● **WHAT THE TASK REQUIRES**
In the records below, find the line with "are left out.", then copy each line exactly until you have copied the line with "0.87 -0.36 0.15". Leave any picture out.

——————————

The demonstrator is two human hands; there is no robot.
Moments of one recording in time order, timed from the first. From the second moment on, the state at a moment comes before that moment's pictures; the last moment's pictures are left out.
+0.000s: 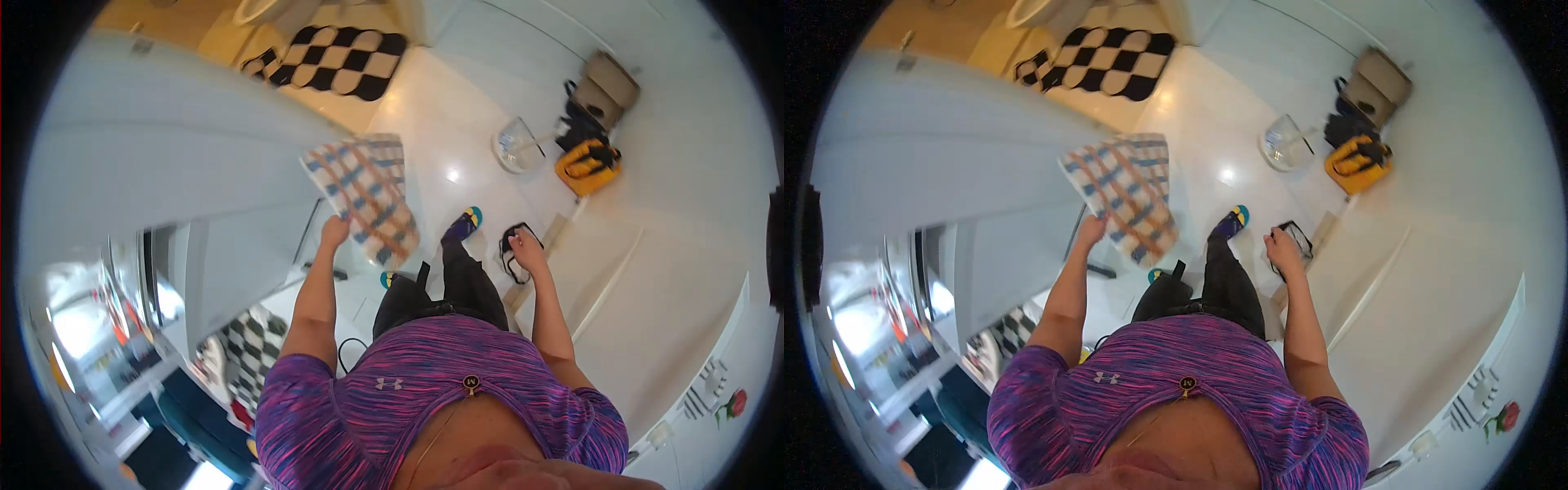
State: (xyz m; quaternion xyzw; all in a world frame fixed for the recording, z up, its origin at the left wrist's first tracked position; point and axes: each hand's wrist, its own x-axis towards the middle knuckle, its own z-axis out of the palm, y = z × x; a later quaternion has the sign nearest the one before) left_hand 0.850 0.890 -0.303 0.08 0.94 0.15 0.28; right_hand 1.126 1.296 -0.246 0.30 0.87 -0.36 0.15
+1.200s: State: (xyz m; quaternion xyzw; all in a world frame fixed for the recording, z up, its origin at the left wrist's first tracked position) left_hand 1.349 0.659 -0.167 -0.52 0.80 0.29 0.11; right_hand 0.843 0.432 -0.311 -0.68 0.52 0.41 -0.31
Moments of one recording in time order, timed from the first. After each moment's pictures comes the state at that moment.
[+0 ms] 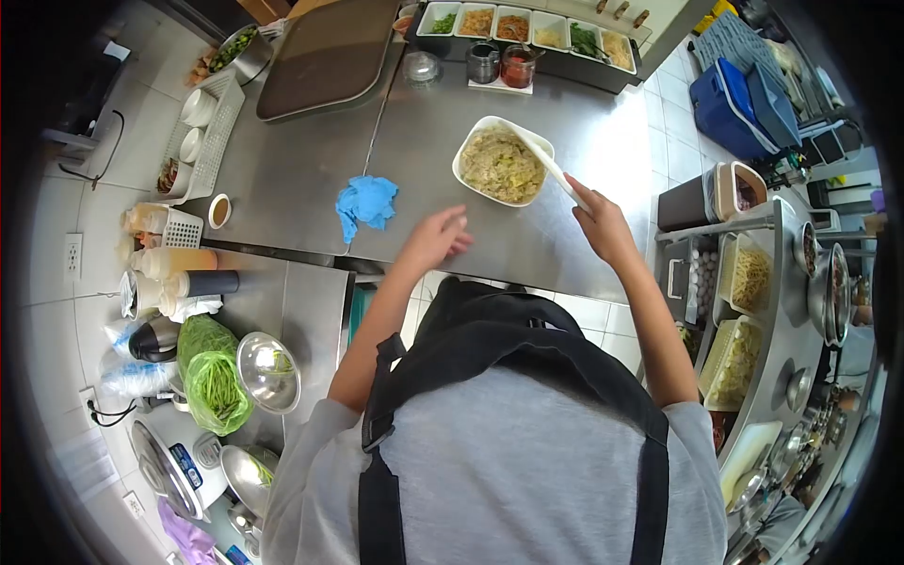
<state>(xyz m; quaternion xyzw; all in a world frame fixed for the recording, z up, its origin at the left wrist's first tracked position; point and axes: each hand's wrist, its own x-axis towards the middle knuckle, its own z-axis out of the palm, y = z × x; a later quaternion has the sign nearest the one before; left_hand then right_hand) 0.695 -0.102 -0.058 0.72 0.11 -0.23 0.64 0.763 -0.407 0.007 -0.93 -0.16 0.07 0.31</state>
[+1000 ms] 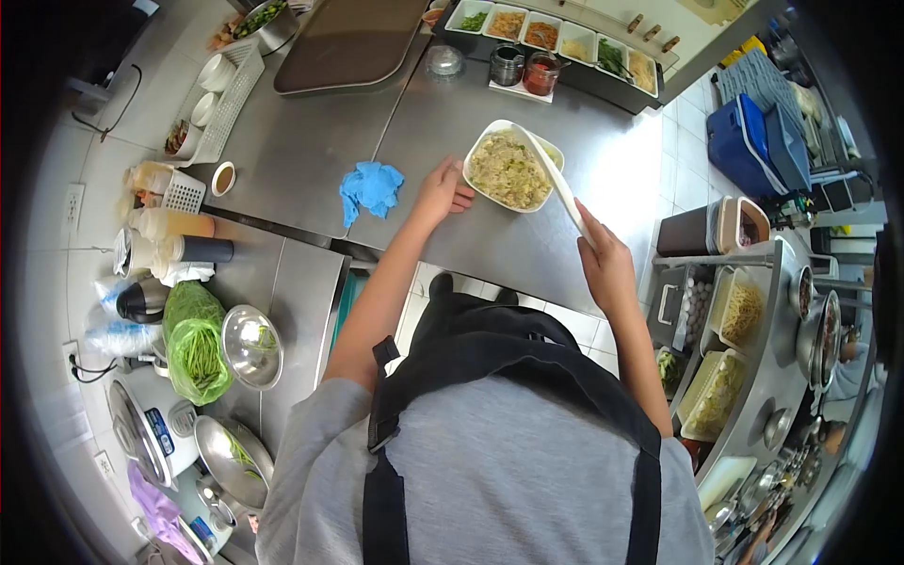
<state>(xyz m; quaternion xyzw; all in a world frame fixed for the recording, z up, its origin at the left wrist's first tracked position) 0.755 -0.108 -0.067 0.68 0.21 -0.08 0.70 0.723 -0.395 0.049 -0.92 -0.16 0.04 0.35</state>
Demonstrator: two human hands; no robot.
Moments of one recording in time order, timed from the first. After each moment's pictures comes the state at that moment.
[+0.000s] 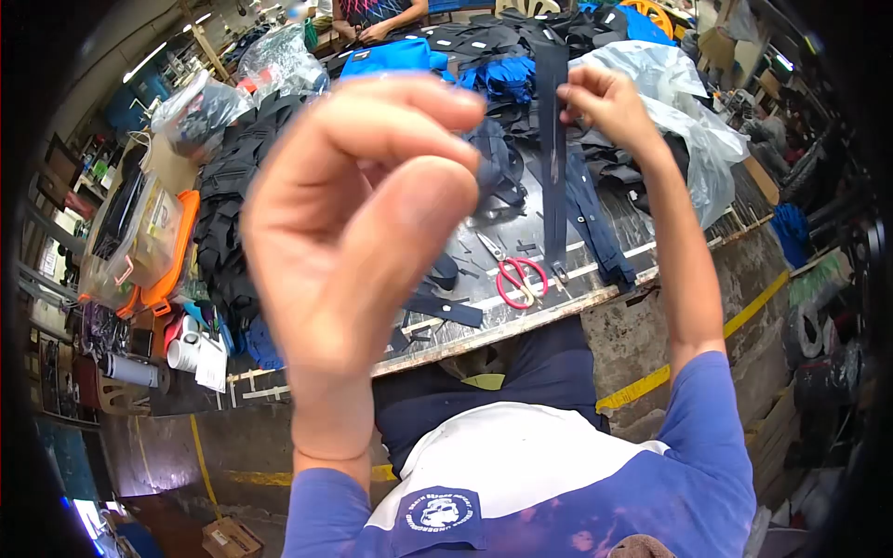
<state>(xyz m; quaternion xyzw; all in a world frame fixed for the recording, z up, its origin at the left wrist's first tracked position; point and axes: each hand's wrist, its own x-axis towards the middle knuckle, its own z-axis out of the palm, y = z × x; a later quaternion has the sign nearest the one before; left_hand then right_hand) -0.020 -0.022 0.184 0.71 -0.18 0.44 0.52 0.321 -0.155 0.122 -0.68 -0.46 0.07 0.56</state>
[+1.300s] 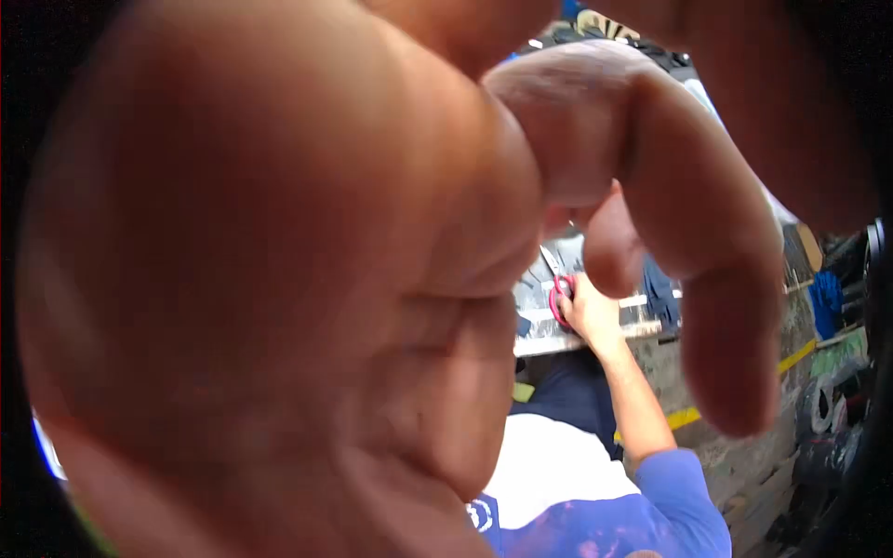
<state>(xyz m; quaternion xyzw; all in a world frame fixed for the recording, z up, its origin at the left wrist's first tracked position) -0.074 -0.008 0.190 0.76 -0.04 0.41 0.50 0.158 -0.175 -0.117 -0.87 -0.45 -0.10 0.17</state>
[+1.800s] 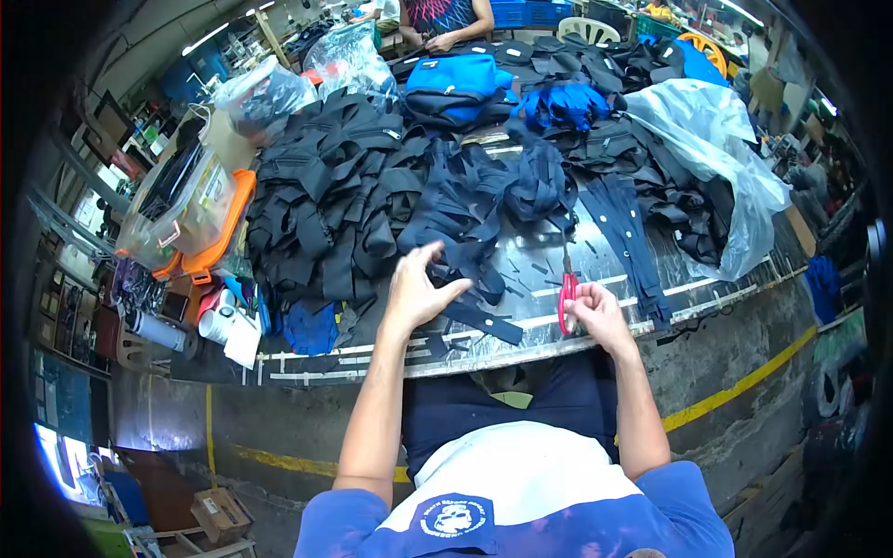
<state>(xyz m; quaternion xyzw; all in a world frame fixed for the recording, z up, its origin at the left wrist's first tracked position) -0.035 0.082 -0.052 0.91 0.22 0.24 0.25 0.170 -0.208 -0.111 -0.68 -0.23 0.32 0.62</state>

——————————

● **RESPONSE TO THIS EXERCISE**
Moments of one recording in time order, timed from the first. From the second moment on, the state at a moment comes before that moment's pictures; the last moment's pictures are left out.
+0.000s: 
State: (xyz m; quaternion xyzw; all in a world frame fixed for the recording, z up, its origin at the left wrist's first tracked position; point and axes: each hand's wrist, its own x-axis towards the middle knuckle, its own z-axis out of the palm, y = z × x; a later quaternion has the sign nearest the one before) left_hand 0.850 0.890 -0.303 0.08 0.94 0.15 0.28; right_hand 1.126 1.296 -0.246 0.30 0.87 -0.36 0.15

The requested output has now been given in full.